Friday, April 21, 2006

Visitors

I decided not to visit China this year with every other aware, opportunistic, engaged, escapist, middle-class American youth. Instead I'm having China come to me, metonymically. I asked President Hu to come. I told him I couldn't make it to Beijing or Shanghai, Nanjing, Guangzhou, Chengdu or even Taiwan. So he said, Well then, I think I'll swing by Yale. Mind if I drop in on you at home? At least this is what I think he said. It's what the translator told me, but it was hard to hear through his thick German accent. So I said, Who's coming home? And he replied, No, Hu's on first. And then we laughed, all three of us, Hu Jintao, Walter Benjamin (the translator), and I. But Benjamin sobered up because he was sad. He was dead.

But seriously, we've been having a lot of visitors lately. To start the week we hosted our former (or future, I haven't quite figured out this eternal recurrence thing yet–a theme, watch out, it's coming back, repetition with variation said Schiller) selves. If the sky is the brightest blue and the trees are rich with the expectation of blossoms, if a large balloon dog looms over Old Campus and lectures are invaded by seventeen-year-olds with name tags, it means Bulldog Days. A crafty trick staged each year when Yale is at the height of its most heart-rending, eat your heart out beauty. Bewildered things walk around with the same blue folders in small packs, over-aware of their relation to the transitory, two-day fluid groups. Embolded by their acceptance yet tentative. Watching them, self-centered, I saw myself. Three years ago. Same season. Actually twirling, skipping, walking on walls. Slightly anxious, excitable, curious. Prone to laughter. Bubbly. About to lose lacrosse captainship, already sad to lose high school. Despite my blatant joy, not quite convinced Yale could compensate. Thrilled and tragic to be trapped by time's unidirectional momentum. Observing these incarnations, wearing Class of 2010 teeshirts, I'm reminded of "eternal recurrency." An overeager prefrosh Tuesday in class asks a question about "eternal recurrency" like he wanted to buy something with infinity. And maybe he's not so off because maybe the doctrine's just some currency Nietzsche's trying to trade for self-mastery or a hypothetical used to buy up the ability to affirm life or just a pin to prick nihilism, deflate denial.

The trees are soft. I want to kiss their buds by the same impulse normal people feel for newborns' heads. On my morning run, the first green are gold leaves come between me and sky. The just about to burst trees want to crowd out students. In the wind they jostle in line to sign up for the summer session. HURRY UP PLEASE IT'S TIME. Later, the heat says semester's ending. Ivan and I picnic on Old Campus. I am apparelled in Paris and the breeze flirts with the skirt. No Marilyn, but I catch the hem to hold onto it and modesty. And I am the hyacinth girl, my arms full. Clapping after last lecture, I walk out trimuphant for no reason. Except that never in a million years could I be a nonperson. The problem is I have too much, not too little, self and I want to share. Dizzy with night, kinetic from Thursday meeting discussion, I want to lay down on the flat flat stone of Beinecke plaza to make air angels in the embracing evening warmth.

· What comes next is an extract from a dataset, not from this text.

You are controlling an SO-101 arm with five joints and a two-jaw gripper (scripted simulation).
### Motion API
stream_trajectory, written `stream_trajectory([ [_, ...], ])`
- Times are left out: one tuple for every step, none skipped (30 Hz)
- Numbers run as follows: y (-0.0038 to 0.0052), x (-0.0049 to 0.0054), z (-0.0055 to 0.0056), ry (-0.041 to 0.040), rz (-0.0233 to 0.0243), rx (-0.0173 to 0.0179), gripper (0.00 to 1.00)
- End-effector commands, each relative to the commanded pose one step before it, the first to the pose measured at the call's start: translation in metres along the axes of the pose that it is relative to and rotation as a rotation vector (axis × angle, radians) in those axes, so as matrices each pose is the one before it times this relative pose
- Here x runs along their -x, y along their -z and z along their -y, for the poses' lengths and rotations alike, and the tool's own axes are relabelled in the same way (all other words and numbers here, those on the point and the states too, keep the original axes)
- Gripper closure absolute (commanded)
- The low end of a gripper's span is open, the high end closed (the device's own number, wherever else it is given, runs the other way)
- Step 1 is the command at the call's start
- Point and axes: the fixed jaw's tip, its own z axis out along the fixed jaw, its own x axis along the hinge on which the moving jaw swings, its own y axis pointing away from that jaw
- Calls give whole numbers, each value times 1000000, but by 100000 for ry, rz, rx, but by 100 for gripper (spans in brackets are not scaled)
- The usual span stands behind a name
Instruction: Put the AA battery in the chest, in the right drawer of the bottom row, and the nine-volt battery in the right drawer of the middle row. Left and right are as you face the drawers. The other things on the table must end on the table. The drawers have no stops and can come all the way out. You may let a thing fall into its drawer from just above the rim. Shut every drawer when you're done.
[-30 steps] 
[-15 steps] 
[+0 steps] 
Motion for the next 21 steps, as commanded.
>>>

But Beinecke's blocked off. I'm sitting here in the window of St. A's. Which is just inside the perimeter. We don't know if we will be allowed to leave or when the Secret Service are coming to have fun storming the castle. Supposedly they want our roof. By chance we are cattycorner to Sprague Hall, site of Hu's speech. Critics apeculate about what an easy shot it'd be from out any window. We have the perfect angle. From the ladies lounge window where I am camped out I can see the four police cars that have pulled up to harrass a boy chalking the sidewalk. I can almost here him defending his right to free speech. A couple Hall members step outside to support his case. One cop grabs Eric by his scrawny shoulder. David Weil waddles over. After argument the police let the chalker continue. He bends back down. By streetlight I can't read it, but the result of his furious energy, his frenetic scratching scars the pavement. One hundred lollypops say they hose it off before morning. There were protests on Cross Campus today, they won't be allowed so close tomorrow. Falung Gong and students with black gags in their mouth walking back and forth. Commentary on Yale's discouragement of protests and on the visitor's country. Unsure what to say, what can be said, I am watching.

Monday, April 17, 2006

Home, again

after a seder transposed from its shofar blown day to tonight. Home from family warmth and mild insanity, eating a mouthful of a token of Spring Street home, charoset made by my brilliant brother. Back in Stiles home with the clarity of the courtyard night I walked across wishing it were a symbol of some resolution I had coming back to this place. But instead of internal clearness I am just home after flying around New Haven corners coming from the train station on a Yale shuttle that ignored red lights, home with the laundry unfolded on the futon and with my roommate sleeping across the hall and the tree Jimmy informs me is not a magnolia already fading from burst and the moon in the window waxing but bright.